Entertainment

AnnaLynne Opens Up About Traumatic Past

by Lia Beck

AnnaLynne McCord has decided to speak out about traumatic events that happened to her as a child and as young actress living in LA in the hopes that her story will provide support to women who feel they don't have a voice. In an article for the July 2014 issue of Cosmopolitan, AnnaLynne McCord recounts being raped by a friend at age 18 as well as abuse she was put through by her parents as a child. McCord's story is a powerful one of a young woman who was near suicide finding power within herself, particularly because it is told in McCord's own words.

In the article, McCord says that growing up her parent's form of discipline was what she considered abuse. "My parents believed in strict 'discipline,' as they called it — I would call it abuse. The punishments were painful and ritualistic." McCord explains that she and her sister were often spanked with rulers or paddles and that with her parent's strict rules about dating and watching television, "It was like we were living in 1902."

McCord goes on to explain how the confusion of someone who loves you constantly hurting you shaped her view of sex and relationships once she was older and had moved out of her family home.

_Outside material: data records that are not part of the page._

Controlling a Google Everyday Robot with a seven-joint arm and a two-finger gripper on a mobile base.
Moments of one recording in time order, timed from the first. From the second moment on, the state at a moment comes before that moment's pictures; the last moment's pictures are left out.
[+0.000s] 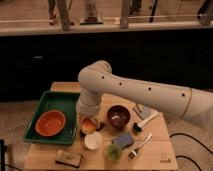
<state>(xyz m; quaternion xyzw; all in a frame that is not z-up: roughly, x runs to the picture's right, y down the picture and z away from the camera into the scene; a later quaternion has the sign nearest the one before) -0.090 0.157 0.625 -0.22 -0.39 -0.59 0.67</state>
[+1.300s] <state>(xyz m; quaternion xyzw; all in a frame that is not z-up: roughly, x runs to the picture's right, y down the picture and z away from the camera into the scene) -0.081 0.166 0.623 -0.22 -0.39 -0.59 0.67</state>
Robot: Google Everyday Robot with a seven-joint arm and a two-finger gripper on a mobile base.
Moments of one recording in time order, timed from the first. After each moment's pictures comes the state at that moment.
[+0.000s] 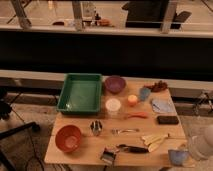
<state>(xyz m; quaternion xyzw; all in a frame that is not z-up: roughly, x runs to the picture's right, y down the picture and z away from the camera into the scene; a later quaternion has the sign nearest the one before) 0.392 0.319 0.692 -0.32 -0.05 0.05 0.95</state>
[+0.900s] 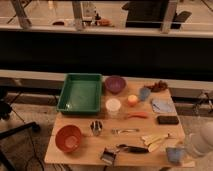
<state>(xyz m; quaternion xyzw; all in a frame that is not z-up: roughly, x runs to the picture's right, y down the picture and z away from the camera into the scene) 0.378 0.307 0.697 -0.31 -0.06 0.04 0.95</state>
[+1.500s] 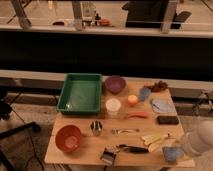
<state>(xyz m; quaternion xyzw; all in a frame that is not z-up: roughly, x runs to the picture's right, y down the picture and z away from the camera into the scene) 0.358 0.299 0.691 -0.30 -0.07 0.01 0.95</state>
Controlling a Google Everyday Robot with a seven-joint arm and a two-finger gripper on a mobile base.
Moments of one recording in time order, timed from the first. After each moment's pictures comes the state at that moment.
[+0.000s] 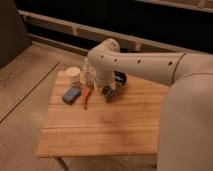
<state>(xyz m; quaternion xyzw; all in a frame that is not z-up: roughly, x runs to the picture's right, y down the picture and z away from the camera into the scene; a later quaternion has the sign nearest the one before) -0.010 0.009 0.746 -0.23 0.14 0.53 0.80</state>
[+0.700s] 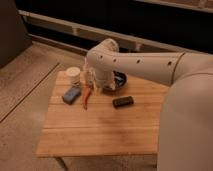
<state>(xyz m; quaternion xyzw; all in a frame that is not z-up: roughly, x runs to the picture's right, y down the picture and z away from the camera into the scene) -0.008 0.010 0.747 -0.23 0.14 0.53 0.80</state>
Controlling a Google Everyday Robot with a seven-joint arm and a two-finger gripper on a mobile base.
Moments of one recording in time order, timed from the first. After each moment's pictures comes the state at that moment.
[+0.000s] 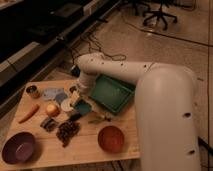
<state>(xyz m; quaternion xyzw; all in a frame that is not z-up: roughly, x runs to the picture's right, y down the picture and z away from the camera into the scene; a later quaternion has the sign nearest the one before) -0.142 0.053 0.796 -0.41 0.00 0.42 0.81</state>
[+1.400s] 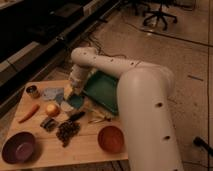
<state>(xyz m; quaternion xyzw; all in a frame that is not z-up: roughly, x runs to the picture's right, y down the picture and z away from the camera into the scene) -0.196 0.023 0.813 -0.43 -0.02 0.40 0.81</state>
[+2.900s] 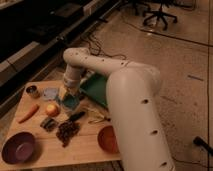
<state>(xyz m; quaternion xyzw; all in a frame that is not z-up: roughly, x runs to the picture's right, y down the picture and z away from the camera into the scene) -0.216 0.032 0.815 -0.45 -0.01 0.38 0.81</state>
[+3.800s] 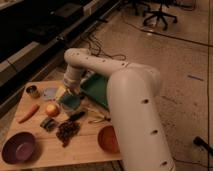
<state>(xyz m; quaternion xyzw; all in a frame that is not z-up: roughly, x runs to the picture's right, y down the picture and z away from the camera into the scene) -0.217 0.032 0.813 -0.46 -0.02 0.38 0.80</state>
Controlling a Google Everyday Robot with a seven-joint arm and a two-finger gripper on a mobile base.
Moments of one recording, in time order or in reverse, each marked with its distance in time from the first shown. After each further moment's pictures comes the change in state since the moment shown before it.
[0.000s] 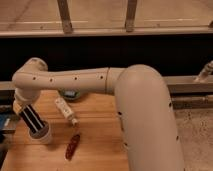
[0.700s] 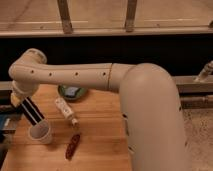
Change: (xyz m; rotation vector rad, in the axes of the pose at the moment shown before) arm -0.025 -0.003 -0.033 0.033 -0.051 -0.053
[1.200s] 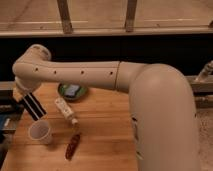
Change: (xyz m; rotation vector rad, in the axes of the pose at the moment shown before) arm -0.012 -0.009 -0.031 0.033 -0.068 -0.007
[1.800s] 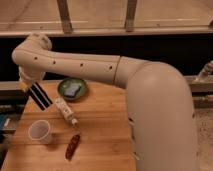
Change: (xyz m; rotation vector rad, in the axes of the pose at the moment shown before) arm -0.014 -0.041 -0.026 0.087 0.010 -0.002
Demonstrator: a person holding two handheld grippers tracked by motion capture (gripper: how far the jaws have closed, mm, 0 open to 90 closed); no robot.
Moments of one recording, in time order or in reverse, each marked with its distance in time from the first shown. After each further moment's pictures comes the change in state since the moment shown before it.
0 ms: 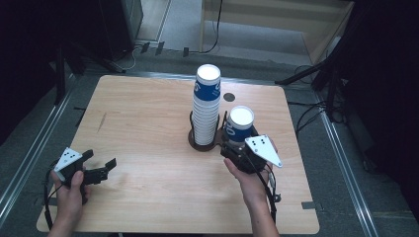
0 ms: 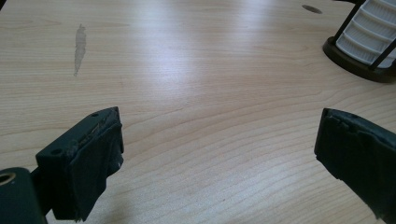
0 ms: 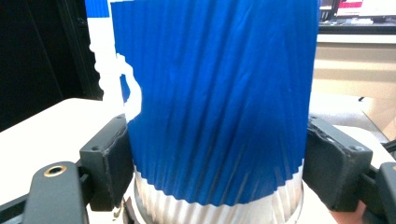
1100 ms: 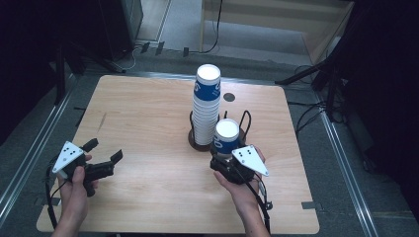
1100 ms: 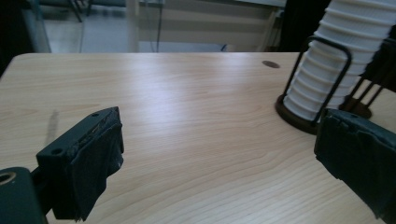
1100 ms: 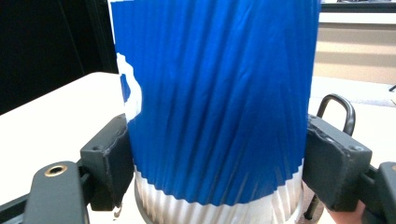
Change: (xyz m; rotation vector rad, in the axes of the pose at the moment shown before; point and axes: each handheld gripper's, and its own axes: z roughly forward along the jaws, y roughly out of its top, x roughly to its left) left arm -0.048 0.044 -0.015 -0.172 -0.064 0.063; right arm 0.022 -0.029 -0.004 0.064 0.076 -0.019
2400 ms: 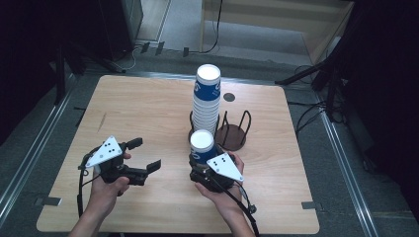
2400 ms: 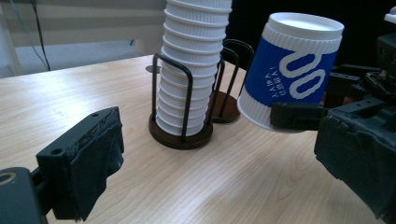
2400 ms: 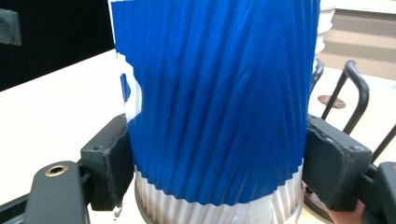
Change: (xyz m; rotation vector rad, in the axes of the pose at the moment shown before) left arm -0.083 0.033 0.025 0.054 -0.371 0.097; right arm 0.046 -0.023 0.009 0.068 0.113 -0.082
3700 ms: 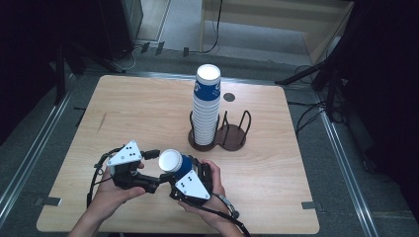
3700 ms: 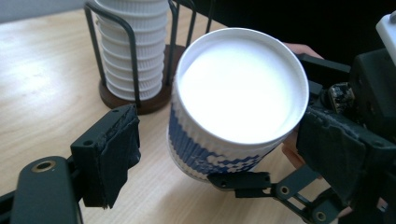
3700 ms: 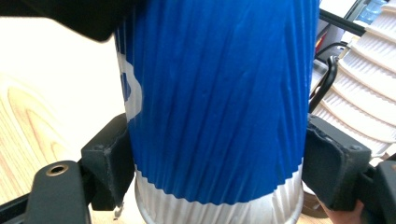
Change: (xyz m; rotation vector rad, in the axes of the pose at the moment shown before) left arm -0.023 0.006 0.018 0.233 -0.124 0.018; right arm 0.055 -0.027 0.009 0.015 0.106 -0.353
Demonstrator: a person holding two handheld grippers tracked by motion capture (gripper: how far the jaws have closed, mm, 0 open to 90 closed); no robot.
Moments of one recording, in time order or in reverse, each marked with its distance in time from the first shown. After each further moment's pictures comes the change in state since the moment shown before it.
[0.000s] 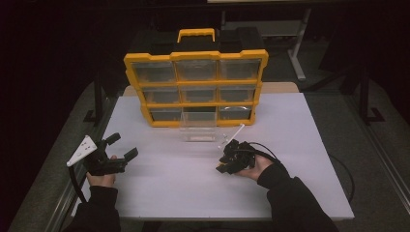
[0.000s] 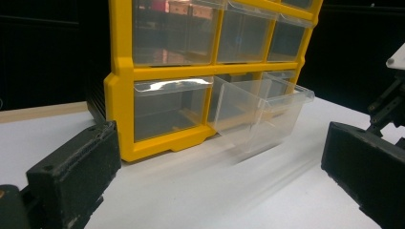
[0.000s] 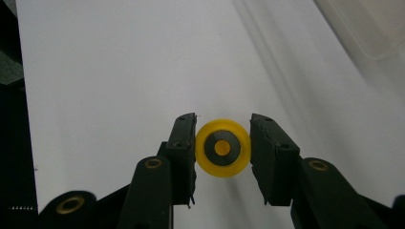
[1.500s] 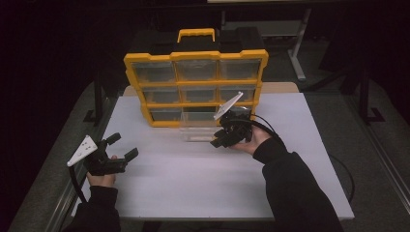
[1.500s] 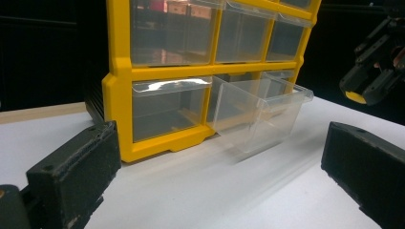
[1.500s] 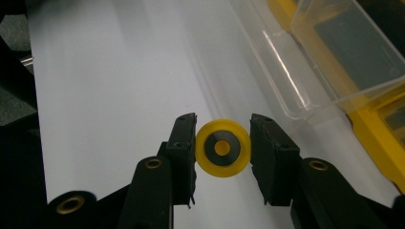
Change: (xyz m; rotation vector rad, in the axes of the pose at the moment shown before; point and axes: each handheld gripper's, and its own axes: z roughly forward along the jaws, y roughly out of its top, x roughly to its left) left arm 0.000 0.000 0.001 0.002 -0.004 0.004; right arm -0.026 0.059 -0.046 -0.060 -0.023 0.000
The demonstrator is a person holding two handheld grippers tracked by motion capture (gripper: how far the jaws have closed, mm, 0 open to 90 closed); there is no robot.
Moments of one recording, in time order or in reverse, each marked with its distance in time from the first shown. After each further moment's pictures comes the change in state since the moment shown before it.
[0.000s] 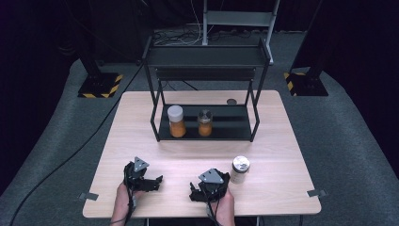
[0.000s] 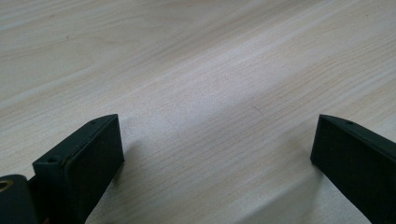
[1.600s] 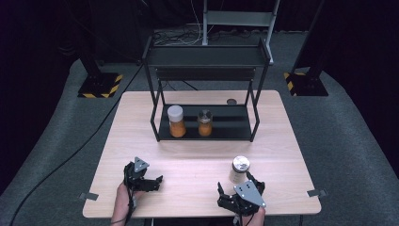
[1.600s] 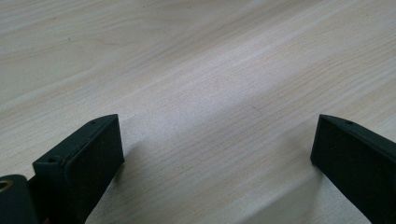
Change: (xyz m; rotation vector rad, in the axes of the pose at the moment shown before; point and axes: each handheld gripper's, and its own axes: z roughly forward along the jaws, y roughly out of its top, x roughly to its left) left arm -0.001 0.000 -0.001 -0.003 0.009 0.011; right arm -0.050 -0.021 -0.095 -0.234 -0.195 0.076
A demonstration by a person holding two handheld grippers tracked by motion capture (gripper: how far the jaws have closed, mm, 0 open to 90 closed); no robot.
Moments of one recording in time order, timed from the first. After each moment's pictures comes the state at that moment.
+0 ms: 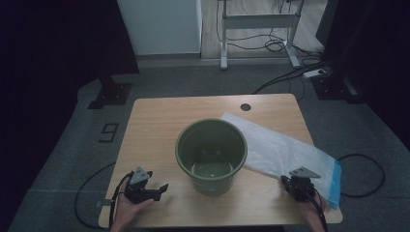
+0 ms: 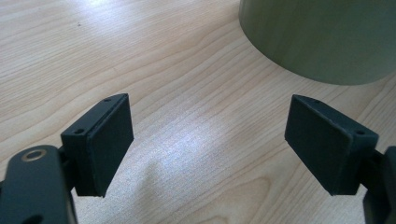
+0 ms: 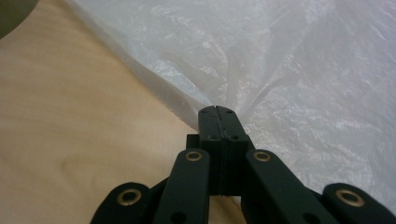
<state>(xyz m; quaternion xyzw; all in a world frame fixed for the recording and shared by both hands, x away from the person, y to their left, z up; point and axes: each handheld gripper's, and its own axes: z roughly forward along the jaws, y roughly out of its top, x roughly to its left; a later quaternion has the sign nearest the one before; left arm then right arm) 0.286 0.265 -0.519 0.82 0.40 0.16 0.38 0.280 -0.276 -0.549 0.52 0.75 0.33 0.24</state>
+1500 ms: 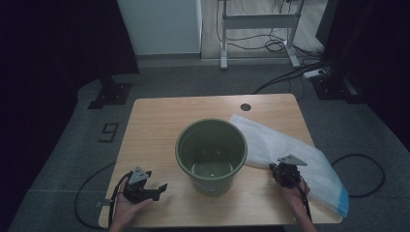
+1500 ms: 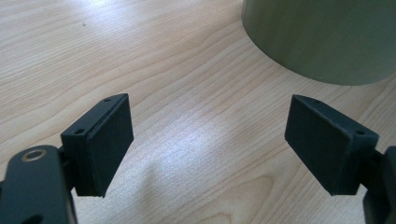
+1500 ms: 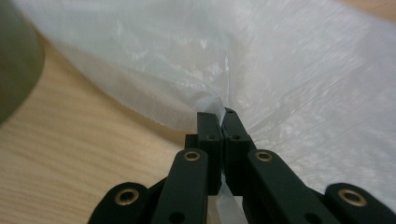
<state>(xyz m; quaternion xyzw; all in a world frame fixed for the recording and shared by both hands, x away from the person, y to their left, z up) 0.286 0.268 -0.518 0.82 0.41 0.16 0.38 0.328 -0.246 -0.546 0.53 0.72 0.38 0.25</state>
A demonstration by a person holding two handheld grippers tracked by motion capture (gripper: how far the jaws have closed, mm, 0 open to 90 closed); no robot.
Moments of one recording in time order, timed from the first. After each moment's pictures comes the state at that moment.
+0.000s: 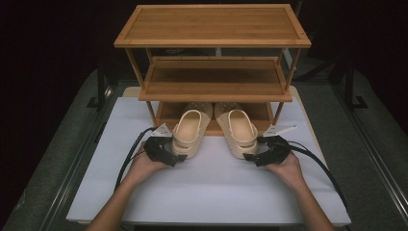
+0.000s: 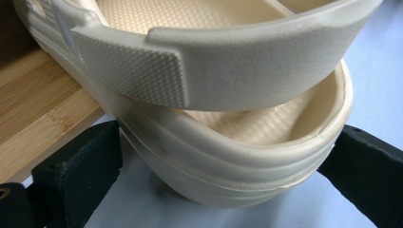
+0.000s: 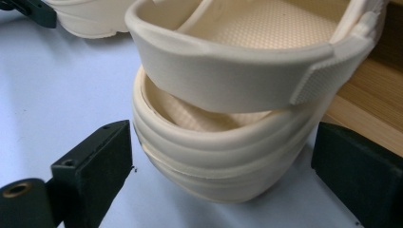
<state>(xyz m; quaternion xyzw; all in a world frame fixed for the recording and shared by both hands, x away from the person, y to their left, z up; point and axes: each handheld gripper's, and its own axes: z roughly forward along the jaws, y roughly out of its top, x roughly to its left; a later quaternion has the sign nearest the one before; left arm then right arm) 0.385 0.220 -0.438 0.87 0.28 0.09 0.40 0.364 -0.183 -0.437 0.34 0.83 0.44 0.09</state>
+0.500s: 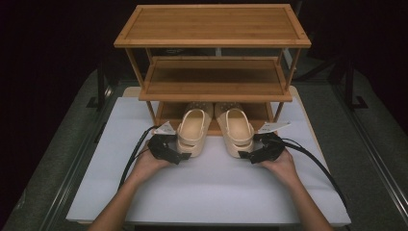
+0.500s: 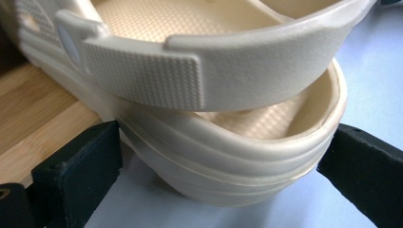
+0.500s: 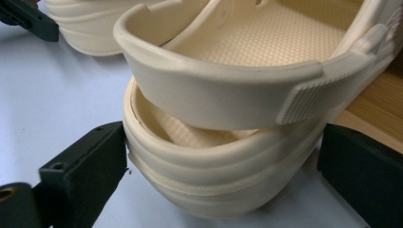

Years later, when McCord moved to Los Angeles at 18, she let a friend stay with her for a night because he had no place to go. She says, "I had known him for some time, so I said to come over and I set him up with a clean towel. We sat on the bed and talked for a while, then I fell asleep. When I woke up, he was inside me." She explains that after pretending to be asleep for a moment because she felt "disoriented and numb" she told him "Please don't!" and he stopped and went into the bathroom. In the time that would follow, McCord saw him when she was out with other friends and eventually confessed to those close to her about what had happened.

McCord works into her article the jobs she had over time and how they play a part in her traumatic story, especially a rape plot that occurred on 90210.

In addition to sharing her story with the public via Cosmopolitan, McCord says she also visits shelters for sex slavery victims in Cambodia every year. She says, "They became my friends, my sisters. Through helping them heal, I began to heal myself."